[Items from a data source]
Start of Block

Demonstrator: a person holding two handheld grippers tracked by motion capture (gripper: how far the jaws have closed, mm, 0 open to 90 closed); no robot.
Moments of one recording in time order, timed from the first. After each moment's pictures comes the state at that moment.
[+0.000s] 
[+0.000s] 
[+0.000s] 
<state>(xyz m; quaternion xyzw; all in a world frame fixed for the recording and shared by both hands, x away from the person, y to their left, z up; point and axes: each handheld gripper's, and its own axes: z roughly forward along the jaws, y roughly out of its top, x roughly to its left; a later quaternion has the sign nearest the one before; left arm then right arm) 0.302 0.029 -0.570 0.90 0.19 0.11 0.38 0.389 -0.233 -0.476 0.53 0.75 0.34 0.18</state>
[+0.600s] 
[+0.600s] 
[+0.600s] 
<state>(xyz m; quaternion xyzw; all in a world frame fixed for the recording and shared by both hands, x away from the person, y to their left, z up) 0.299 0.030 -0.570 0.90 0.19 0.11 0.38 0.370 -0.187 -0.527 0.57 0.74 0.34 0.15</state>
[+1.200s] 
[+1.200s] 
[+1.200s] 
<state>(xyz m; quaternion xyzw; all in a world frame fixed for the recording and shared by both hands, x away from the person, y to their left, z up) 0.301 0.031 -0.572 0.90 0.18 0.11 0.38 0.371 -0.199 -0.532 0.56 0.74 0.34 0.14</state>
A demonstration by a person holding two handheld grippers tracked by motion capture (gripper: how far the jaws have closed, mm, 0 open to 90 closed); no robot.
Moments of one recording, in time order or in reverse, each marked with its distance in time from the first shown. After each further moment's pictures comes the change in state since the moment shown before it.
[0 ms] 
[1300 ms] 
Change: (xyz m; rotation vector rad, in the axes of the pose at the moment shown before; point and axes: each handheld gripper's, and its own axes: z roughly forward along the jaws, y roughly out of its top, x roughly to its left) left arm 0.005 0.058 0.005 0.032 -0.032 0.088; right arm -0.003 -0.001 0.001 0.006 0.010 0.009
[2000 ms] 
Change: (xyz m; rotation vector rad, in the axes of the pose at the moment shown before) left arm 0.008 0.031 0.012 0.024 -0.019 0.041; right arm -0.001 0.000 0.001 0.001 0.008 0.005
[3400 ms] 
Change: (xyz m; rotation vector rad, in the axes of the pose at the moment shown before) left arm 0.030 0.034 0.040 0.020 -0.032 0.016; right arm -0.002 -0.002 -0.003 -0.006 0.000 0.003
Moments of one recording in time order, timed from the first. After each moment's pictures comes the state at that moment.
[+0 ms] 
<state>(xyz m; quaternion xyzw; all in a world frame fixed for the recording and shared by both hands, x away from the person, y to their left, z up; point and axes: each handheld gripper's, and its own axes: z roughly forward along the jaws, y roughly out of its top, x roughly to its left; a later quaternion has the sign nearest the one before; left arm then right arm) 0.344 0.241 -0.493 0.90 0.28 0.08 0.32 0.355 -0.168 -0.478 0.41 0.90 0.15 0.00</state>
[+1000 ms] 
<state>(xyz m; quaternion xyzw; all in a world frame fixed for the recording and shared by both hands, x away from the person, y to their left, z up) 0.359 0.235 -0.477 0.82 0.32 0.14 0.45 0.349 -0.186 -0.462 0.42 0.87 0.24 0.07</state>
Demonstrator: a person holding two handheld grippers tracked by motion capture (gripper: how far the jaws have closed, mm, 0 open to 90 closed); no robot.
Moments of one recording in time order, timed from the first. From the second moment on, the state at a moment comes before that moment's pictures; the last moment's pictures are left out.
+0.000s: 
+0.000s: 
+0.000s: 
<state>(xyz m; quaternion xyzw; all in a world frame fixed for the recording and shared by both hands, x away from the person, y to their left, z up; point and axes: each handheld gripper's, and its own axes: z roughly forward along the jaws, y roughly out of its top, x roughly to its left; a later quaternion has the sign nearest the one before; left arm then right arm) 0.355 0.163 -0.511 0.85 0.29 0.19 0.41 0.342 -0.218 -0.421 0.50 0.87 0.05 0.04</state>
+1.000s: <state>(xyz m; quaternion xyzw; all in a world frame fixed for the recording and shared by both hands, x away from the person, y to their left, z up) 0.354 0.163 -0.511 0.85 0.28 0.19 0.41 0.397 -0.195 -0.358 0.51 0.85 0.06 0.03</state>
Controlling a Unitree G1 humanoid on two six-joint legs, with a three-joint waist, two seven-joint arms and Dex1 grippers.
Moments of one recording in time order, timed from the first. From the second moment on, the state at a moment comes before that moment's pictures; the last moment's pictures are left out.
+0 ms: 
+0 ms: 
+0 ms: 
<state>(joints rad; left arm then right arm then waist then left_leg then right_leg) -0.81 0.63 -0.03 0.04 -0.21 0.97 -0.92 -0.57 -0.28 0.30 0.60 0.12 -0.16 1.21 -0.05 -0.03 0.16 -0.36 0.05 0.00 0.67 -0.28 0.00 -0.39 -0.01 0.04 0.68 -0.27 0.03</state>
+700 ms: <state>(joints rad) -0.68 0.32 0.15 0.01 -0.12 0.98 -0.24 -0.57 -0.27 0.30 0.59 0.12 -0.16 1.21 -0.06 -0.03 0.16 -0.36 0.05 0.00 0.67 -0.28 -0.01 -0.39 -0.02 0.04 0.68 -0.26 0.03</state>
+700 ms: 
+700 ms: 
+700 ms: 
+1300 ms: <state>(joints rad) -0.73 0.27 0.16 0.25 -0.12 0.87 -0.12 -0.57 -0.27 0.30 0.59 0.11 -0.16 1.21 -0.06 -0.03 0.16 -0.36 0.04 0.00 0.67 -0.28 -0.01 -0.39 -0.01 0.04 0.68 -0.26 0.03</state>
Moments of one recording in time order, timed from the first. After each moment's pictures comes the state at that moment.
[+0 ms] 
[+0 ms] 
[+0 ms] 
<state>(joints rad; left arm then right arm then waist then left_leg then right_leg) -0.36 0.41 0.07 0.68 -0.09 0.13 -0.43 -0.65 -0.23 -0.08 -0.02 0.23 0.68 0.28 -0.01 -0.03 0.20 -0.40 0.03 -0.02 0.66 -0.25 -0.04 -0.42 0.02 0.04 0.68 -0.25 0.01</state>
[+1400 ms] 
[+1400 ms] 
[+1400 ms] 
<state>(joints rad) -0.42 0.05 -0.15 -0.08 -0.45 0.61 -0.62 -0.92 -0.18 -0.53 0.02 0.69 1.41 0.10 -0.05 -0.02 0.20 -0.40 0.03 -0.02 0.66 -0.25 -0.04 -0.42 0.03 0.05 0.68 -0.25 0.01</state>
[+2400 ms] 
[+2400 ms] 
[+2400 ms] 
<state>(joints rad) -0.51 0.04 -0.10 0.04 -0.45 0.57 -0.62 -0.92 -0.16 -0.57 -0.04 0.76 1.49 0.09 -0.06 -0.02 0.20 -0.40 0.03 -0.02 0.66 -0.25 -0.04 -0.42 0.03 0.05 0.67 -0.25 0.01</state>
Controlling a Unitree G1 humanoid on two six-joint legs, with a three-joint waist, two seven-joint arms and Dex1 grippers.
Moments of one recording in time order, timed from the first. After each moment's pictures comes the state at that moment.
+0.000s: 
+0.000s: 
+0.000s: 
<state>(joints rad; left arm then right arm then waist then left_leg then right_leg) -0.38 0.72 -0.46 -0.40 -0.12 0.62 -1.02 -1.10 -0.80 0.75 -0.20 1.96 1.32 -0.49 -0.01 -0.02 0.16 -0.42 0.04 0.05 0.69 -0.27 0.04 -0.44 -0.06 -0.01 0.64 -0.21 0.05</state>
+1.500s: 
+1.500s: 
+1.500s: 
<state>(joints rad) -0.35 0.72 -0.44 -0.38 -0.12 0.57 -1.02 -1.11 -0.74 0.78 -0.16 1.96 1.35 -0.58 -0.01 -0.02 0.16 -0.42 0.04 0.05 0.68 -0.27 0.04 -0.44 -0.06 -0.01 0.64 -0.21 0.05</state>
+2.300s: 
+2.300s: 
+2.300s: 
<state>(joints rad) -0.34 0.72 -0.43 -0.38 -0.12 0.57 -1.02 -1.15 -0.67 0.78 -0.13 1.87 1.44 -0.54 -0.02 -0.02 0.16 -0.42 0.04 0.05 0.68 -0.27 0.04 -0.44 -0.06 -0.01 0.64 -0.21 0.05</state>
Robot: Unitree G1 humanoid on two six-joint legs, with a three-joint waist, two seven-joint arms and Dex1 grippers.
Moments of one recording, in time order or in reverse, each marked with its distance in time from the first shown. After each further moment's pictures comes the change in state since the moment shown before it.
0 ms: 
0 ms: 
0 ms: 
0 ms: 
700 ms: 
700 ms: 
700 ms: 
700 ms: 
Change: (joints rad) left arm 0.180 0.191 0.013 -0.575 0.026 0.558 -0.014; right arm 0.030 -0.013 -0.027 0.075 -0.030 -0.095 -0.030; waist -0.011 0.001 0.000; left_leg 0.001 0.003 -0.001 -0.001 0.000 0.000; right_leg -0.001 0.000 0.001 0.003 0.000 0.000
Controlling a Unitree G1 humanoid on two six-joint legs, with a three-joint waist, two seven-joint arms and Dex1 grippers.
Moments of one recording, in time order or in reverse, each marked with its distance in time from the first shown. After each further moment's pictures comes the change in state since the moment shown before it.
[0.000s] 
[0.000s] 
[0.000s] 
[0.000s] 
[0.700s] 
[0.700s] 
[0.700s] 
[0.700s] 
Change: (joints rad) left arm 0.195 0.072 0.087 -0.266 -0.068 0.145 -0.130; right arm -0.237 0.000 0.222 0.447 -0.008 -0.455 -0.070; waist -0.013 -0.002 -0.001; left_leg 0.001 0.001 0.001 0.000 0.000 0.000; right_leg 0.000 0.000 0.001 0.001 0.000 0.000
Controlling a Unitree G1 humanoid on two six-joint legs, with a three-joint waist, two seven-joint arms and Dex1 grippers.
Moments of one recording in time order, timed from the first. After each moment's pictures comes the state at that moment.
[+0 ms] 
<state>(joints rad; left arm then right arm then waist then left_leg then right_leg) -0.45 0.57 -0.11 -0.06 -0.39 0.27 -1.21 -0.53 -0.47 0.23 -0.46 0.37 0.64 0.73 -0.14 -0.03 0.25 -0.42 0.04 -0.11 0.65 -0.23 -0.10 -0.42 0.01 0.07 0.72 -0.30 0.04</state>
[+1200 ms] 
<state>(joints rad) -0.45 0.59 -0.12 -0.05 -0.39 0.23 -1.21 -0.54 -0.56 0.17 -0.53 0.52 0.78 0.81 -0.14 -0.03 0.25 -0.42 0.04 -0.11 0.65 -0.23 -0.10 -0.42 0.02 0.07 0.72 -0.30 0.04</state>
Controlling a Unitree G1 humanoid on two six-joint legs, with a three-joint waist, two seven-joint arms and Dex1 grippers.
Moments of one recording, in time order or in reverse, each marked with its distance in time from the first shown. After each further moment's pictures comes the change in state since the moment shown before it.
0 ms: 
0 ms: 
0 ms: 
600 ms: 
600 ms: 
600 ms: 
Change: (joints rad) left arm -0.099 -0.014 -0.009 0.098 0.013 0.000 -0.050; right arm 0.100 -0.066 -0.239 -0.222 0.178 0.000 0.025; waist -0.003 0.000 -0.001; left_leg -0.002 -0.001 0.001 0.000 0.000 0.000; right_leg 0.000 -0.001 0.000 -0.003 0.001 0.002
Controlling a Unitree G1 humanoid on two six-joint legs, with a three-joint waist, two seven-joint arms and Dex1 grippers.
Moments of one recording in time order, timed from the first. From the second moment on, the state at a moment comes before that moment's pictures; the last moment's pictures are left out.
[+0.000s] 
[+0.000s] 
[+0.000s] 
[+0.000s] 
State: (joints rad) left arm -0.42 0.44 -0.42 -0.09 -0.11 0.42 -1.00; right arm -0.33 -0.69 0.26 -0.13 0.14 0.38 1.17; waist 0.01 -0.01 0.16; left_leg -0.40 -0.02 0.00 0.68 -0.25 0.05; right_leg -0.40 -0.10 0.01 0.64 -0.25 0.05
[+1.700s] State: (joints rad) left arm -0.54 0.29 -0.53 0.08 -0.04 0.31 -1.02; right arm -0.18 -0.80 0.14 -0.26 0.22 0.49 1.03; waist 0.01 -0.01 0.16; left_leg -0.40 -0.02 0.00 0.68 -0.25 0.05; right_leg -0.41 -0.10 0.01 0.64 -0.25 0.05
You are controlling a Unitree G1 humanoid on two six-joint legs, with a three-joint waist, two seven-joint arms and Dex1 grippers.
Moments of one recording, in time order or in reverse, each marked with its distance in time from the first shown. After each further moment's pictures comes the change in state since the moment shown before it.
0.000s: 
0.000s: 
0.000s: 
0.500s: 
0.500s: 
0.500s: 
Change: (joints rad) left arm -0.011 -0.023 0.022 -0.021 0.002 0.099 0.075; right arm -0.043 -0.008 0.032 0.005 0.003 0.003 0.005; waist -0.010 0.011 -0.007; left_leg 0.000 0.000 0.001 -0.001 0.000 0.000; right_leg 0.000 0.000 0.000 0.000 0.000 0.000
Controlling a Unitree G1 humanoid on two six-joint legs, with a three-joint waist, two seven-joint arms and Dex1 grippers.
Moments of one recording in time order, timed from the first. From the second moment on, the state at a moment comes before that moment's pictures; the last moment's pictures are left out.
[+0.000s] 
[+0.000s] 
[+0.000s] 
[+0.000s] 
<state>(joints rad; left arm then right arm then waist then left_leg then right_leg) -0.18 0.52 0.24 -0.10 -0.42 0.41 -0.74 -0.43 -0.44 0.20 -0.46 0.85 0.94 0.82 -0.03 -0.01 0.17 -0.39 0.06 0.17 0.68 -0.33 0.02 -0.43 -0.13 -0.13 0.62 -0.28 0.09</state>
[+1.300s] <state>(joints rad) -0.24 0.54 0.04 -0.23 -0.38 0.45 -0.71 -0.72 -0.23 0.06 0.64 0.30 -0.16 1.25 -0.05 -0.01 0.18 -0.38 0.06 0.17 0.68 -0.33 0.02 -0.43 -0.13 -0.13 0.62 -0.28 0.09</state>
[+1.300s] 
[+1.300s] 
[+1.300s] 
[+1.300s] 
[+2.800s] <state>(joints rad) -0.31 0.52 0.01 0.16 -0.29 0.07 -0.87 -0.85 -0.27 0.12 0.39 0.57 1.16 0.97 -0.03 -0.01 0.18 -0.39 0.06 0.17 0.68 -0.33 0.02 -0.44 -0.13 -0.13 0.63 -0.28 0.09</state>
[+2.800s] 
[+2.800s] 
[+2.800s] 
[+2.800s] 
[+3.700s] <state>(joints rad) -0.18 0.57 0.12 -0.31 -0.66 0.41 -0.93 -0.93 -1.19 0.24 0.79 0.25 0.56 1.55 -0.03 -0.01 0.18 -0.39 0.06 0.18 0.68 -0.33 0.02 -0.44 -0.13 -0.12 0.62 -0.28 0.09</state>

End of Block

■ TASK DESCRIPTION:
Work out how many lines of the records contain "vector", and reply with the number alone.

■ SOLUTION FOR THIS TASK:
3